Use of Anesthesia Induction Rooms Can Increase the Number of Urgent Orthopedic Cases Completed within 7 Hours

Abstract
Background: Mean turnover times and the time spent in the operating room (OR) can be reduced by concurrent induction of anesthesia. Previous studies of anesthesia induction outside the OR have concentrated either on anesthesia-controlled time or turnover time. The goal of this study was to investigate the impact of an induction room model on the whole surgical process, its phases and delays between the phases, and the number of cases performed during the 7-h working day.

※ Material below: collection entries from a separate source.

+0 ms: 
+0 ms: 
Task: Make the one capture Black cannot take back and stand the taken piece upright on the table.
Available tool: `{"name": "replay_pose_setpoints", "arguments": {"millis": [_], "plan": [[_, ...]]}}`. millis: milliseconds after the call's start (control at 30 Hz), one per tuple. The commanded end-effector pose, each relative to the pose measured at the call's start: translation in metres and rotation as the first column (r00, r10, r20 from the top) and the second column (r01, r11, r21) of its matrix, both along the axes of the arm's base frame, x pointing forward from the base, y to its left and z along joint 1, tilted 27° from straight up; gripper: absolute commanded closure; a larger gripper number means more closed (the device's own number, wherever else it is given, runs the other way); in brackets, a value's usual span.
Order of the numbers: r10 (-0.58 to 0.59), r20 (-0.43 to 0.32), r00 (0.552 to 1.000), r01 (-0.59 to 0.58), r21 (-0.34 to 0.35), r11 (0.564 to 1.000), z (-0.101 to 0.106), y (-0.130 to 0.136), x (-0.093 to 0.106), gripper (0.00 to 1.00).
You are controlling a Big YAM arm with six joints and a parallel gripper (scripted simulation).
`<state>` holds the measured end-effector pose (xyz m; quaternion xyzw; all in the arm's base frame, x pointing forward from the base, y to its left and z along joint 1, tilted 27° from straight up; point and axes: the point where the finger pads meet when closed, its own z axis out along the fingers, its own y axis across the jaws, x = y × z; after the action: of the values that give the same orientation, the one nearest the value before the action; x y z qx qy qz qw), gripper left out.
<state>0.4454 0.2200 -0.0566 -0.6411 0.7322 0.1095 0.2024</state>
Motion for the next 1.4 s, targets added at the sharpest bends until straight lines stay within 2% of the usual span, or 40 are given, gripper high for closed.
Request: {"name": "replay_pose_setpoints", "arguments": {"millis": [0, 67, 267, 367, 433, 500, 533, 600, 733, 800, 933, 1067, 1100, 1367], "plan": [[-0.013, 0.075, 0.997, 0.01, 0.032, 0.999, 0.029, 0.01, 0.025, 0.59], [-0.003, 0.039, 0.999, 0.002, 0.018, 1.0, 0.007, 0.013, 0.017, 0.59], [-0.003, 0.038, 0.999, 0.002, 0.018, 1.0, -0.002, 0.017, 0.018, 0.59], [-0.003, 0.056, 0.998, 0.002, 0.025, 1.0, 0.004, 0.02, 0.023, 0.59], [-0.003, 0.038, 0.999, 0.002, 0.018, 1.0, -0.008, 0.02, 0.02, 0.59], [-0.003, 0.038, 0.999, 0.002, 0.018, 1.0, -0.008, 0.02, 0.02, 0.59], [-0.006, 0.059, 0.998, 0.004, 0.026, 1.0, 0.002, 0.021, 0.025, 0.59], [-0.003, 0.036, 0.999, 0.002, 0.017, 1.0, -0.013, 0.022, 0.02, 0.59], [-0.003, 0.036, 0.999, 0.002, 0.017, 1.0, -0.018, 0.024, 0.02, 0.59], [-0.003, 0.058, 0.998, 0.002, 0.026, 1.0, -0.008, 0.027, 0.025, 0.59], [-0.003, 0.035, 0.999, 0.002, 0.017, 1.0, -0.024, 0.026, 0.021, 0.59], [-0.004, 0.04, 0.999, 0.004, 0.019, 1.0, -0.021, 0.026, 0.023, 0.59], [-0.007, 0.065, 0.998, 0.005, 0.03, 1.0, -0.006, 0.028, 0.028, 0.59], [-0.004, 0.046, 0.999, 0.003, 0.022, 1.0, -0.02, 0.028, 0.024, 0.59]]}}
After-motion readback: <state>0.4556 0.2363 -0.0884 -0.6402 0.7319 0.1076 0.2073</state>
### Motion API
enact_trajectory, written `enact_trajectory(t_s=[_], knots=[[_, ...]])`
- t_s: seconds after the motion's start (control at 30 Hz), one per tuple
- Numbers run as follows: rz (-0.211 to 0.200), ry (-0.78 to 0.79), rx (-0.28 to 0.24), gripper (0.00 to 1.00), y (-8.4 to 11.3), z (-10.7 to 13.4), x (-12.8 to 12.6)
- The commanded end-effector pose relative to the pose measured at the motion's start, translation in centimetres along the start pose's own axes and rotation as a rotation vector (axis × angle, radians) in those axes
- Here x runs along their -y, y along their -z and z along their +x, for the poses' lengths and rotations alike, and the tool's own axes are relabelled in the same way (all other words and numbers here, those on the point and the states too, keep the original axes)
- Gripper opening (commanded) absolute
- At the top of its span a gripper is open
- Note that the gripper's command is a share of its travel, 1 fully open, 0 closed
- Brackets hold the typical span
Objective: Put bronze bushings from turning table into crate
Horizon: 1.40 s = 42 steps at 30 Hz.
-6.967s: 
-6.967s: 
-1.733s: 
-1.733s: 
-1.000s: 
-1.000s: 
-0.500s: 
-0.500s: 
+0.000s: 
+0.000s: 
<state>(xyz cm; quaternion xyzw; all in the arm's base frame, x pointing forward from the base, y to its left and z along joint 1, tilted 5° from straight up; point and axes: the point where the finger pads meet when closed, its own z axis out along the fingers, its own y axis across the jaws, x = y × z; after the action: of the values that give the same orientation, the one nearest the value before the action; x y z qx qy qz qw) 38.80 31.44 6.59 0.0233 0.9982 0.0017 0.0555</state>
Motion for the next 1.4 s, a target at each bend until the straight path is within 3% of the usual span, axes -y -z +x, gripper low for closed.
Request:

Methods: A prospective analysis of OR times was conducted for 5 weeks with the traditional induction-in-the-OR model followed by 4 weeks with a new model: A team of two nurses and one anesthesiologist was added to one OR to perform parallel anesthesia induction in a separate induction room. The durations of phases of surgical process, number of completed cases between 7:45 am and 3:00 pm, and daily raw utilization of the OR were assessed. Results were compared to those measured before the intervention. Results: The mean nonoperative time was reduced by 45.6%, whereas surgery time remained unchanged. The time savings contributed to the concurrent anesthesia induction and the cut down in delays between the phases. The new model allowed one additional case to be performed during the 7-h working day. Conclusions: Anesthesia induction outside the OR can increase the number of surgical cases performed during a regular workday.